# What would you build a deck out of if money were not an issue?



## griz (Nov 26, 2009)

i'd really have to lean towards redwood or cedar.

can't quite get used to the synthetics.


----------



## Calidecks (Nov 19, 2011)

Maybe an exotic. 


Mike.
_______________


----------



## griz (Nov 26, 2009)

Calidecks said:


> Maybe an exotic.
> 
> 
> Mike.
> _______________


daing Mike, i expected about 9 pages of pro trex from you...:laughing::thumbsup:


----------



## ScipioAfricanus (Sep 13, 2008)

Teak, for sure teak. As you said, if price were no issue.

Andy.


----------



## griz (Nov 26, 2009)

ScipioAfricanus said:


> Teak, for sure teak. As you said, if price were no issue.
> 
> Andy.


5/4 or 6/4?


----------



## VinylHanger (Jul 14, 2011)

Black Glass. With a heating and cooling system so you could always go bare footed. Also with cool mood lighting all over and an auto wash system.

Sent from my SM-N975U using Tapatalk


----------



## Tinstaafl (Jan 6, 2008)

Stone, built by Bytor.


----------



## overanalyze (Dec 28, 2010)

I am looking at either Ipe or Garapa for mine right now...leaning towards Garapa. Tigerwood is gorgeous too!


----------



## deckman22 (Oct 20, 2007)

Clear all heart redwood would be my choice. When I built my retirement shack I had to downgrade to cedar. Besides the cost factor I don't believe I could have gotten my hands on enough to built the two decks.


----------



## NJ Contractor (Nov 12, 2016)

I would take the money and build a natural stone patio. Decks require too much maintenance.


----------



## Golden view (Feb 16, 2012)

Ipe or some other exotic for sure.
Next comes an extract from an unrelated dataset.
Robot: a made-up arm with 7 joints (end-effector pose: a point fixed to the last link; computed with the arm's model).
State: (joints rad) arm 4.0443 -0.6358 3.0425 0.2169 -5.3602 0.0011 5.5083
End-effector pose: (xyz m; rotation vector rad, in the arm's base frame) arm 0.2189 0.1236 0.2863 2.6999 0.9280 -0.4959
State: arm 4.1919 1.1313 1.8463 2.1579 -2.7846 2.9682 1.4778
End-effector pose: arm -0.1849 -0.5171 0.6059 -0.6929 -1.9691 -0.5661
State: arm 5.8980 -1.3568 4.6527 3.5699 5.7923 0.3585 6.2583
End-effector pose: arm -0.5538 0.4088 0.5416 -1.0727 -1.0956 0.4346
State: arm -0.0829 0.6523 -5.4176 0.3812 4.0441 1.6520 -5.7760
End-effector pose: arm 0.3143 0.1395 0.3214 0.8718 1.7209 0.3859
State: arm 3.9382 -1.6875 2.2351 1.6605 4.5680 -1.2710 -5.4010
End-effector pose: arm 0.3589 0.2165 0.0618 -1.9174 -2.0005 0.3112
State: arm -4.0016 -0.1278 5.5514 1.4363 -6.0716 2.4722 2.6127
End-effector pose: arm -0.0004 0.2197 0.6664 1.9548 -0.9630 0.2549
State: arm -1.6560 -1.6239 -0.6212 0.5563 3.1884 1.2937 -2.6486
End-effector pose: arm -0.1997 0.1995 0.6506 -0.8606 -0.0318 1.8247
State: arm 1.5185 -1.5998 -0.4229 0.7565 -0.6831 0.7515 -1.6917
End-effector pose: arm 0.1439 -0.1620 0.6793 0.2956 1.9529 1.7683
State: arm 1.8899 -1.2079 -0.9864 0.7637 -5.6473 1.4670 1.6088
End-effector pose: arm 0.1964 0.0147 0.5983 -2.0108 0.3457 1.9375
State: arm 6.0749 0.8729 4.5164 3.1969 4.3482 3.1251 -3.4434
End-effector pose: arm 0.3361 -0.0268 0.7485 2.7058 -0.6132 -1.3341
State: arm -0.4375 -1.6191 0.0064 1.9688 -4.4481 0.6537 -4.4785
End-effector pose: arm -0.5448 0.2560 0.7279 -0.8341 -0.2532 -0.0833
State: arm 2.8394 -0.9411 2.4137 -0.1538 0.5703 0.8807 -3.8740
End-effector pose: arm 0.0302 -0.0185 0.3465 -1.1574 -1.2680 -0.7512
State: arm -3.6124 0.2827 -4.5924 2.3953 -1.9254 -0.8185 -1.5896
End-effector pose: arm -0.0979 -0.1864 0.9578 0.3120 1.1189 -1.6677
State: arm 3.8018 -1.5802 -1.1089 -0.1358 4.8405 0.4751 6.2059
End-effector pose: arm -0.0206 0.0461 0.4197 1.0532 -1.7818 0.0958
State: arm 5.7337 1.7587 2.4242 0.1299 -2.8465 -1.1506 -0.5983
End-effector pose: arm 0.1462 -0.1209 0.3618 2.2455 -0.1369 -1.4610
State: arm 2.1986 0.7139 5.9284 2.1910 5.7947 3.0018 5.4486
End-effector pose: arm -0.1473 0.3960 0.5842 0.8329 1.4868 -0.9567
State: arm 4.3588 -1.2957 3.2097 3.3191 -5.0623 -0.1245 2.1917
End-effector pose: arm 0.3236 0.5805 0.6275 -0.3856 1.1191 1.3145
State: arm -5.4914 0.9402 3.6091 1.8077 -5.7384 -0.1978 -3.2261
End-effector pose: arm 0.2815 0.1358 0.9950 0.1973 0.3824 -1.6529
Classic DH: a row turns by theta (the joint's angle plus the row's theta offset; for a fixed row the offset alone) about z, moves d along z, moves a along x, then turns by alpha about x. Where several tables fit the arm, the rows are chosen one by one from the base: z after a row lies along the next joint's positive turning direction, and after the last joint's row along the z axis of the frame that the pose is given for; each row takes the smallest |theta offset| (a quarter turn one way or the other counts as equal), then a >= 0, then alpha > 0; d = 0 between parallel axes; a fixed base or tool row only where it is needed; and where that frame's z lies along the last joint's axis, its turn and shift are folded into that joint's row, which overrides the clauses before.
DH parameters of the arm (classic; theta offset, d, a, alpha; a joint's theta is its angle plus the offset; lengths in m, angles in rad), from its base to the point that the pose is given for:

There's probably good lumber yards everywhere but lakeside lumber up here in Tualatin is awesome for exotic deck supplies.


----------



## EthanB (Sep 28, 2011)

I'm probably going to build my new one out of WRC. Money isn't the issue, the synthetics just wouldn't look right against my wood sided and trimmed house. Otherwise I'd use Azek as it gets strong sun all day and I don't want to cook an egg out there.


----------



## MarkJames (Nov 25, 2012)

Clear SYP. Where's the love?


----------



## griz (Nov 26, 2009)

I am a fan of stone patios...

Just not in the cards for this scenario...


----------



## Fishindude (Aug 15, 2017)

Just rebuilt the decks on our lake cottage with cedar. I think it just looks a whole lot prettier than treated or the synthetic stuff. Redwood would be sweet too, but I'll bet that might be tough to source around here.


----------



## ScipioAfricanus (Sep 13, 2008)

griz said:


> 5/4 or 6/4?


6/4, I think 5/4 would be fine but you did say money was not an issue in this little dream of mine.

Andy.


----------



## MarkJames (Nov 25, 2012)

I had a buddy and wife who had a round patio built in lieu of a deck off the back of the house. 

It was a first floor patio, but with their drop-off, it still needed several vertical feet of retaining wall and lots of fill. It was one of the best looking and most comfortable outdoor space in the neighborhood.


----------



## Seven-Delta-FortyOne (Mar 5, 2011)

Reclaimed/salvage OG redwood. :thumbsup:


But then I would say that. :laughing: 

I like to build with natural and local materials as much as possible.

Only thing that might sway me would be a waterproof deck surface, with tile or stone. If I could use the underneath for something. :thumbsup:


----------



## griz (Nov 26, 2009)

Seven-Delta-FortyOne said:


> Reclaimed/salvage OG redwood. :thumbsup:
> 
> 
> But then I would say that. :laughing:
> ...


yea, we are smack dab in the middle of prime redwood country...:thumbsup:

there are a couple of small mills producing some very nice redwood decking.


----------



## hdavis (Feb 14, 2012)

Redwood decking for sure. Maybe WRC for guards and rails.

Or go exotic. Boats use teak and mahogany, it's a durable good look.


----------